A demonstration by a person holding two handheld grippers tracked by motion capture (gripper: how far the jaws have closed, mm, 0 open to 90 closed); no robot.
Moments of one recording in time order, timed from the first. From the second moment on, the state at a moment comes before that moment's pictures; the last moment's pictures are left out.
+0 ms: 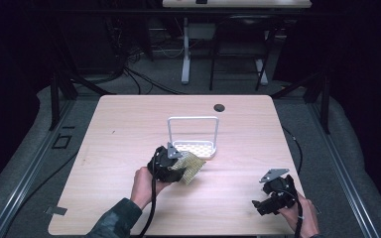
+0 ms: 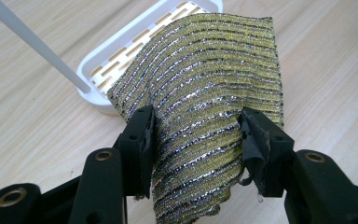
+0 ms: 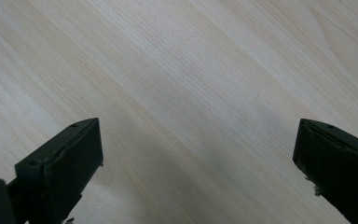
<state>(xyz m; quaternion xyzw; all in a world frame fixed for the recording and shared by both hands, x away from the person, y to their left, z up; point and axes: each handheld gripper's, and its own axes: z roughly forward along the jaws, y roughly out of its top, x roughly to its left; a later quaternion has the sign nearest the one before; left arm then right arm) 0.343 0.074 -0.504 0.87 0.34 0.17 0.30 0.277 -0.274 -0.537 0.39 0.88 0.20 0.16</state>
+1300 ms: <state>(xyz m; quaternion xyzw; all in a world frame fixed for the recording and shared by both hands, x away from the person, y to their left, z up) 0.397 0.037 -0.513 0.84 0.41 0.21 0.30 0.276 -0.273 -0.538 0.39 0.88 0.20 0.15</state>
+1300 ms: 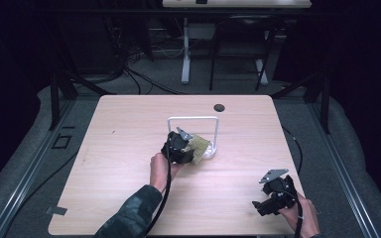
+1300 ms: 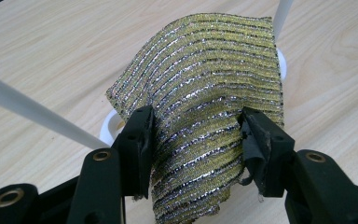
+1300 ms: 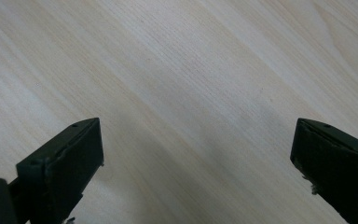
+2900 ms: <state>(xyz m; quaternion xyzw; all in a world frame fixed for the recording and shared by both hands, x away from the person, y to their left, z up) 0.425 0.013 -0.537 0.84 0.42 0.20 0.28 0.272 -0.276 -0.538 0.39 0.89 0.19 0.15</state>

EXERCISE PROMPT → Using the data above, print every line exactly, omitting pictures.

OUTPUT FOR THIS TASK →
A demonstration by a person holding two handheld grippers tracked by motion capture (gripper: how far the jaws have closed, mm, 0 open to 90 closed); no robot.
Moments of one recording in time order, timed from the first. From the second moment on, the state at a moment comes before that moment's pictures; the last moment's pictures are left out.
+0 ms: 
+0 ms: 
+0 ms: 
<state>(xyz m; quaternion xyzw; all in a world frame fixed for the recording and shared by both hands, x away from the person, y to their left, z up; point and axes: each handheld gripper's, and its own axes: z roughly forward along the jaws, y roughly out of its top, x roughly to its left; a later quaternion has the sign nearest the one before; left arm then right arm) 0.343 0.074 -0.504 0.87 0.34 0.17 0.30 0.277 -0.274 -0.537 0.39 0.88 0.20 0.16</state>
+1300 ms: <state>(xyz m; quaternion xyzw; all in a world frame fixed for the recording and shared by both hands, x away from the person, y to their left, z up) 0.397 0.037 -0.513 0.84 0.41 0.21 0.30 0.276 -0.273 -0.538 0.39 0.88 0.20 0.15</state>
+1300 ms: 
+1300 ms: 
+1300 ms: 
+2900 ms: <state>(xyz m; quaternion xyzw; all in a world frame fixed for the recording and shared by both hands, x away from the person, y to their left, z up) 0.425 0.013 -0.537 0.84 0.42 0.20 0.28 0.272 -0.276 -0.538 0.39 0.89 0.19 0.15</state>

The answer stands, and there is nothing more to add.